Outras indústrias poderiam muito bem se entender no plano internacional, como o
fizeram no plano nacional nos séculos XIX e XX, a fim de evitar uma concorrência
muito acirrada que seria prejudicial a todos.
Contudo, acreditamos que esse dia não esteja tão distante. Apesar de recentes e
espetaculares fusões, os europeus, americanos, japoneses e outros grandes
competidores internacionais continuam a se enfrentar sem piedade para conquistar
terrenos no mercado mundial. Agindo assim, eles contribuem um pouco mais para a
desestabilização de um sistema econômico que já se encontra enfraquecido.
Indústrias tão diversas como a automobilística, a química ou a de produtos
farmacêuticos sofreram graves problemas de superprodução nos últimos anos. Cada
uma dessas multinacionais esforçou-se para adquirir uma vantagem temporária por
meio de investimentos em tecnologias de ponta que demandam um número menor de
funcionários.
Nunca como hoje tantas indústrias de extraordinária eficácia produziram tantos bens para tão poucos clientes em condições de adquiri-los. Quando as empresas os diminuem os seus quadros de funcionários, diminuem ao mes mo tempo a sua clientela. Não encontramos ainda nada que substituísse a sabedoria de Henry Ford: “Paga aos teus funcionários o suficiente para que eles possam comprar os teus carros”.

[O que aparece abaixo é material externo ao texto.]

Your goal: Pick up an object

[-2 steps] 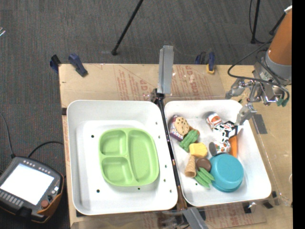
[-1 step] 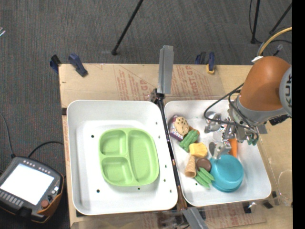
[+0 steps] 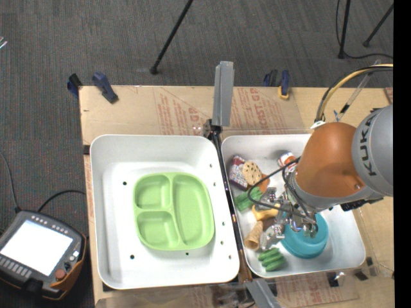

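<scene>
The right bin point(image 3: 350, 252) holds several small objects: a cookie point(image 3: 252, 171), a dark packet point(image 3: 237, 172), a green piece point(image 3: 244, 201), an ice cream cone point(image 3: 254, 235), a green bumpy piece point(image 3: 270, 259), a teal bowl point(image 3: 306, 242) and a red and white item point(image 3: 286, 158). My gripper point(image 3: 282, 226) hangs low over this bin, between the cone and the teal bowl, under the orange wrist band point(image 3: 327, 165). A yellowish piece point(image 3: 266, 213) lies just left of the gripper. Nothing is clearly seen held.
The left bin point(image 3: 109, 165) holds a light green divided plate point(image 3: 173, 210). A grey post point(image 3: 223, 101) stands behind where the bins meet. Clamps point(image 3: 103, 85) sit along the bench's back edge. A teach pendant point(image 3: 38, 252) lies on the floor at left.
</scene>
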Action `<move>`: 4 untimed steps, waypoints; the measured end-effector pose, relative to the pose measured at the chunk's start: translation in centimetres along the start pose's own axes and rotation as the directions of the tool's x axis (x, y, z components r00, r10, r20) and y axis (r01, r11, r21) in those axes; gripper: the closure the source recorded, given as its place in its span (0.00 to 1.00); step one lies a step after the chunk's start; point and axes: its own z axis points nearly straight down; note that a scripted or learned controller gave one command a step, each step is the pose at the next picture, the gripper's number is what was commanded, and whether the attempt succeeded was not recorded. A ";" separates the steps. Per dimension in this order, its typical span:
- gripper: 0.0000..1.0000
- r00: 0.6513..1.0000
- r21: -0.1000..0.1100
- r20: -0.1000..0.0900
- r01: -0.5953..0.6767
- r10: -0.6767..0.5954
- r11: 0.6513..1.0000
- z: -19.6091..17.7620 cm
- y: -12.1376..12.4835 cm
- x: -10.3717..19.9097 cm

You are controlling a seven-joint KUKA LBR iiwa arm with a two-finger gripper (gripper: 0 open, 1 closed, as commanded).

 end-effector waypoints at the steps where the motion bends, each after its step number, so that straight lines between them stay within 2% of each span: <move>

Como é matematicamente impossível vender todos os automóveis (e muitos outros bens) atualmente produzidos, muitas falências ocorrem; contudo, as empresas se envolveram em um processo que consiste em fechar indústrias modernas para construir outras ainda mais modernas, empregando menos empregados e com salários cada vez mais baixos no decorrer desse processo.
Esses métodos predominam em quase todos os setores da indústria, e produtos em excesso, de todos os tipos, acabam por invadir o mercado. Esse será o resultado da crise asiática, uma vez que as companhias farão qualquer sacrifício para poder exportar a fim de pagar os seus débitos. Enquanto isso, o consumidor asiático passará a comprar cada vez menos. Até aqui, a reação das transnacionais ao excesso de produtos consistiu não em cooperar, mas em reforçar os seus meios de concorrência. Elas se envolveram em uma tentativa contínua e suicida para obter uma vantagem temporária, umas em relação às outras. A superprodução crônica foi um dos fatores que levaram à Grande Depressão na década de 1930; a maioria dos atores de uma nova crise já entrou em cena.
A ecologia nos fornece mais uma prova como essas grandes companhias se recusam a assumir seriamente as responsabilidades que lhes cabem nesse contexto. Em 1992, as Nações Unidas promoveram no Rio de Janeiro uma Conferência sobre o Meio Ambiente e o Desenvolvimento (UNCED). Antes da reunião, o World Business Council for Sustainable Development, organismo criado por várias empresas transnacionais, agiu com estreiteza junto ao secretariado da Conferência para que fosse excluída, de antemão, qualquer tentativa de se discutir um código de ética em relação ao meio ambiente para as transnacionais, fosse ele obrigatório ou não. Elas argumentar que eram capazes de assumir a responsabilidade pelo meio ambiente em que se encontravam.
A conferência determinou então que caberia ao governo de cada país o cuidado de promulgar leis sobre o meio ambiente e fazer com que fossem cumpridas, apesar de aquelas empresas serem, por definição, transnacionais e os problemas ambientais também. A Conferência do Rio — único reunião internacional de alguma importância que chegou de fato a publicar diretrizes sobre o meio ambiente (a Agenda 21) — admitiu, então, de forma tácita que as empresas transnacionais deveriam se auto-regular individualmente.
Alguns especialistas e representantes empresariais dizem que podem, na qualidade de grupo, contribuir para a preservação do meio ambiente. Apesar de exemplos encorajadores, quase nada tem sido feito em relação a isso.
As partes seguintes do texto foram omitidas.